The Spatial Join tool will open within the Geoprocessing pane. For 'Target Features', the HISDElemSchools_HalfMileBuffer is already selected, since that is the layer from which you launched the tool.
The 'Field Map of Join Features' describes how the features will be summarized as they are joined. The first half of the list of fields displays the attributes of the school buffer layer, ending with the Shape_Area field. The second half of the list of fields, beginning with the Date field, displays the attributes of the crime layer. A count field indicating how many crime points intersect with each half-mile buffer will automatically be provided. Since many crimes will be appended to each school buffer, it does not make sense to generate summary statistics about the crime fields, because variables like offense type, premise code, and address cannot be averaged. By default, the table would output only the attributes of the first crime encountered within each buffer, which could be very misleading. Therefore, you will remove all the crime attributes from the output fields.
Notice the newly added Join_Count field. This field tells you how many crime points are contained within each school buffer. Notice also that only the fields from the schools attribute table have been included in the result, because we removed all the crime fields from the output.
Since the newly joined schools buffer layer contains all of the same information as the original schools buffer layer, plus the new Join_Count field, you no longer need the original buffer layer. Since your crime data has now been summarized, you no longer need the original crime points either.
The Symbology pane has opened on the right as a new tab on top of the Geoprocessing pane.
Leave the fifth upper value as is, since this is the true upper value for the dataset. You can now easily tell which schools have the largest number of violent crimes occurring within a half mile radius.
You now have an attribute table that tells you the number of violent crimes that occurred within one year within a half mile of each school, but you would also like to have a table that tells you in which police district each elementary school lies.

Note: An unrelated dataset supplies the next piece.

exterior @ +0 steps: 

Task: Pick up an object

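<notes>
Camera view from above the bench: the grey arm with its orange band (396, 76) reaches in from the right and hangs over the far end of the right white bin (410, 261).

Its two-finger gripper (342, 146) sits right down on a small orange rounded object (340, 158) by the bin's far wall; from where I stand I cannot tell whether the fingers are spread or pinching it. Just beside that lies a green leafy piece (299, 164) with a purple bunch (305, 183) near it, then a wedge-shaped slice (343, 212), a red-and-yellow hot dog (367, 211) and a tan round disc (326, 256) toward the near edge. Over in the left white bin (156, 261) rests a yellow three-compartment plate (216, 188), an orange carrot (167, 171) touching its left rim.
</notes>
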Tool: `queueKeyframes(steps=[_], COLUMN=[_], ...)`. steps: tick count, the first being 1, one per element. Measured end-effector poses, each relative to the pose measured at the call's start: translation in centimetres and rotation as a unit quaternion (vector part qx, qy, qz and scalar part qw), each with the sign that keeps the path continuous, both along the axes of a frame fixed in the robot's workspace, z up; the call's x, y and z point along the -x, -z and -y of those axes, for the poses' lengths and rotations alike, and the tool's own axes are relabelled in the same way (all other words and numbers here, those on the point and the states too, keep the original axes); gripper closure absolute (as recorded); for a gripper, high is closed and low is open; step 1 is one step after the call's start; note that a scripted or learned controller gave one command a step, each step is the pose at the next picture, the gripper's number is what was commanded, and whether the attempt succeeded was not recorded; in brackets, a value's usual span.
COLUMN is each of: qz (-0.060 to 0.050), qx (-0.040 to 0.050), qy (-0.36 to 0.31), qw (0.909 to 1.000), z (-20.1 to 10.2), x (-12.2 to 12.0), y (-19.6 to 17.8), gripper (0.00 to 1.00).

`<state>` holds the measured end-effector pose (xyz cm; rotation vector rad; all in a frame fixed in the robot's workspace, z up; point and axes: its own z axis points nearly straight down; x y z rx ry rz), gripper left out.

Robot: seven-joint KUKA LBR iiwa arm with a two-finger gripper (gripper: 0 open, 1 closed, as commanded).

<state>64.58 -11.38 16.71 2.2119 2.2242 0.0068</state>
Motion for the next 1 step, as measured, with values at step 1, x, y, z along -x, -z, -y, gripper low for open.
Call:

To create this table, you will perform another spatial join to add the attributes of the police beat to the back of each school that lies inside it.
At this point, only the elementary school point locations and the police district boundaries should be visible.
Remember that, at this point, the attribute table only contains the school name, address, and grade range.
Since each school is entirely within a single district and no data is being summarized, it is okay to leave all of the output fields. The new layer should appear at the top of your Contents pane.
Notice the newly added District field that tells you which police district each school falls within. Scroll down the table view and notice that five schools do not have a district assigned to them. That is because those schools fall within HISD, but do not fall within the City of Houston police jurisdiction.
In this tutorial, you navigated to various geoprocessing tools directly through the Toolbox; however, it is likely that when you go to work on your own, you may not remember exactly where all those tools are located. As long as you can remember the name of the tool or what it does, you can find it using the search function.
This tab shows five commonly used tools, along with all the tools you have run recently and any tools you have marked as a favorite by right-clicking on the tool name and selecting Add To Favorites.
Within the history tab, you will see a complete list of all of the tools you have run in order. Double-clicking on any tool in the history will reopen the tool with the exact settings used in that run. Using the History tab is a great way to review previous work for documentation purposes or to rerun a set of tools or slightly modify tool parameters with minimal thought.